Small cap weekly update: Fallout from U.S. strike on Iran could elevate volatility

After U.S. strikes over the weekend, the market is now in wait-and-see mode. Meanwhile, a biotech got a boost from an initiation of coverage last week that made it the biggest gainer, while a solar power stock retreated the most amid negative regulatory developments. This is what happened in small caps last week and what to expect in the week ahead.
Sector performance
As of this writing, small-cap indexes have yet to react to the U.S. strikes on Iran on Saturday, June 21. The market's reaction to the weekend escalation of the conflict in the Middle East has been subdued so far as investors remain in wait-and-see mode, writes Reuters. Vinod Nair, head of research at Geojit Financial Services, says «Small-cap stocks are expected to underperform in the short term, given their elevated valuations and lack of immediate triggers.”
Last week, June 16-20, the small- and mid-cap-tracking Russell 2000 index rose 0.42% to 2,109 points, while the S&P 500 was virtually unchanged over the same period.
Freedom Finance points out that the gains were led by materials, IT, and consumer goods. The trigger was last week's Fed decision, where the FOMC decided to hold rates steady.
Biggest individual gainers and losers
The biggest gainer last week was biotech Galectin Therapeutics, which develops new therapies for fibrotic, cancer, and other diseases. Shares had risen 76.6% to $2.40 apiece as of the Friday close. Most of the gain came on Tuesday, when H.C. Wainwright initiated on the company with a «buy» recommendation at a $6 per share target price.
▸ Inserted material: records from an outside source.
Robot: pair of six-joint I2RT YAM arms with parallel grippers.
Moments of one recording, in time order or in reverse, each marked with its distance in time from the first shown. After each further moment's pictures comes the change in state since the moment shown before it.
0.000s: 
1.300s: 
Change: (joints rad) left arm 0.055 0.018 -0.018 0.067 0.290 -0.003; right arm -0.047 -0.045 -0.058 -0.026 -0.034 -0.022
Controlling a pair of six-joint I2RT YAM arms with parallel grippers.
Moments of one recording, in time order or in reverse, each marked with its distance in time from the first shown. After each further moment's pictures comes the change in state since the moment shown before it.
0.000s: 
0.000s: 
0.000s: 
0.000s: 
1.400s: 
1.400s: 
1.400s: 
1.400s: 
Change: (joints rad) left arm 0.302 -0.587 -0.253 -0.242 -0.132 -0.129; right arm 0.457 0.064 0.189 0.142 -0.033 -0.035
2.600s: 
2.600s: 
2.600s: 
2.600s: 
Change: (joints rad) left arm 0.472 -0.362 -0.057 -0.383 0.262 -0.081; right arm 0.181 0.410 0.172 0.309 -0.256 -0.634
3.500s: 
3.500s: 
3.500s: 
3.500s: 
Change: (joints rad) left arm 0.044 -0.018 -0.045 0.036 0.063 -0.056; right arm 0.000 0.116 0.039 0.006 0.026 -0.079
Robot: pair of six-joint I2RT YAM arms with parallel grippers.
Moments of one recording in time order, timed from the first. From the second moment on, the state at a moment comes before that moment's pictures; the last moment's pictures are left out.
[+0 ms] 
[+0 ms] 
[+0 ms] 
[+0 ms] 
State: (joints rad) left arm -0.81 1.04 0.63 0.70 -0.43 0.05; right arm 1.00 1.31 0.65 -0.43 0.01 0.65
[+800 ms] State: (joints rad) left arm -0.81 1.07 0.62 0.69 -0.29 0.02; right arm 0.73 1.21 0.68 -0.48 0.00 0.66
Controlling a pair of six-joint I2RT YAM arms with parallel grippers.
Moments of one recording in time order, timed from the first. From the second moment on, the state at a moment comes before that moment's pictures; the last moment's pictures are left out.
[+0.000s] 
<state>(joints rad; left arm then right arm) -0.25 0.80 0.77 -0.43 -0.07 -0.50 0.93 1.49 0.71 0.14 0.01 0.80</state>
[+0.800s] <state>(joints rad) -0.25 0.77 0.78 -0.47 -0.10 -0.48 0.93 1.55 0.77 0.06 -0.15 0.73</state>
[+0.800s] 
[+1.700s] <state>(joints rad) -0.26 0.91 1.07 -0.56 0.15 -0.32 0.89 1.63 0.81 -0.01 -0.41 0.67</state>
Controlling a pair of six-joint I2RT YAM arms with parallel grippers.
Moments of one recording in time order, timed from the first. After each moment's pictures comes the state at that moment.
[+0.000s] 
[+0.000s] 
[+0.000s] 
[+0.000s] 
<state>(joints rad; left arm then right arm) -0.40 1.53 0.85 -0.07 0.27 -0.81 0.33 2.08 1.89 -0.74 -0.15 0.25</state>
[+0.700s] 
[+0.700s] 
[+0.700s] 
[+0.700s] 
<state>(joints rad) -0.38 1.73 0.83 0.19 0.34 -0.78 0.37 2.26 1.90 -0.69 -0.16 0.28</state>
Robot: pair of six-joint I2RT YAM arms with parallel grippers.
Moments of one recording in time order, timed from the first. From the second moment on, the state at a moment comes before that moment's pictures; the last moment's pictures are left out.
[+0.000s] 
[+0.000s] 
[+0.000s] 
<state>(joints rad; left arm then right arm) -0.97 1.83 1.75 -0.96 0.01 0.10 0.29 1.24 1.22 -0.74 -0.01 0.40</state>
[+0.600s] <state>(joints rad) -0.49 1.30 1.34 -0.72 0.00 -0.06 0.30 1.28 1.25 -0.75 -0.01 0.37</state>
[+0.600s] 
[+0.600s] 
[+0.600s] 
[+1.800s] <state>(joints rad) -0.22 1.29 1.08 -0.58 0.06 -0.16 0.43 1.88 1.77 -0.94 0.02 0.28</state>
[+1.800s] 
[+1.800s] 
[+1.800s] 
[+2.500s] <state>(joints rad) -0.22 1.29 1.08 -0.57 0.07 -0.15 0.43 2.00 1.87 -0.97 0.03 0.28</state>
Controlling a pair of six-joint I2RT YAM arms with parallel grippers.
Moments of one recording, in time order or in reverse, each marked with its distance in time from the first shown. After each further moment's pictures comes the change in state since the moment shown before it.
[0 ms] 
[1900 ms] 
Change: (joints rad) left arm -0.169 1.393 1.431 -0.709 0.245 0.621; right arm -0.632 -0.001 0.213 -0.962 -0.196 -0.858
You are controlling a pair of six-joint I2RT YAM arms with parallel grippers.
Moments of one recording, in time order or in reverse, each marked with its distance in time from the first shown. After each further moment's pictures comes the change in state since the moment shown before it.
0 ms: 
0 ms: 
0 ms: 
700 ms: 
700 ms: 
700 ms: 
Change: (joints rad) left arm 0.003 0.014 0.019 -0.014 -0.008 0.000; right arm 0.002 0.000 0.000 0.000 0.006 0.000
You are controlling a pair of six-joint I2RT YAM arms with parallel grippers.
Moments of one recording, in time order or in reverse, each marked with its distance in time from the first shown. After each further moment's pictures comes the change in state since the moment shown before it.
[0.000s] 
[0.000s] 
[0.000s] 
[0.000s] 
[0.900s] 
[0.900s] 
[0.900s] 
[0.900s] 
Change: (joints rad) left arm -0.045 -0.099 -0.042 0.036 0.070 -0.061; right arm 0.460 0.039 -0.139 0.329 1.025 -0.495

That day, more than 7 million shares changed hands, about 10 times the average daily trading volume, with the spike seemingly driven mostly by retail investors and lacking large institutional trades.
Freedom Global, in a note to clients, argues that the growth in the stock was due mainly to speculative activity. Up to Friday, Galectin Therapeutics had added 152% to $3.90 per share, before giving back half the weekly gain.
The biggest loser of last week was Sunrun, a U.S. provider of photovoltaic systems and battery energy storage products, primarily for residential customers. Over the week, the stock lost 37.7% to $6.23 per share. This comes, Freedom Global explained, after the U.S. Senate Finance Committee approved a proposal to accelerate the phase-out of federal tax credits for the solar industry. It would eliminate the 30% tax credit for residential solar installations 180 days after enactment, directly affecting Sunrun's core rooftop segment. Additional pressure on Sunrun has come from the imposition of anti-dumping and countervailing duties on solar panel (and cell) imports from key Southeast Asian countries, which raises costs for the company. This adds to uncertainty and could reduce demand for Sunrun services and products as early as this year, Freedom Global posits.
Outlook for this week
The key macroeconomic events of this week will be a Conference Board consumer confidence reading for June, which is due tomorrow, Tuesday, June 25, as well as May personal income and outlays from the Bureau of Economic Analysis on Friday, June 27. These data points are particularly important for small-cap companies, which are sensitive to domestic demand, consumer spending, and changes in monetary policy.
The AI translation of this story was reviewed by a human editor.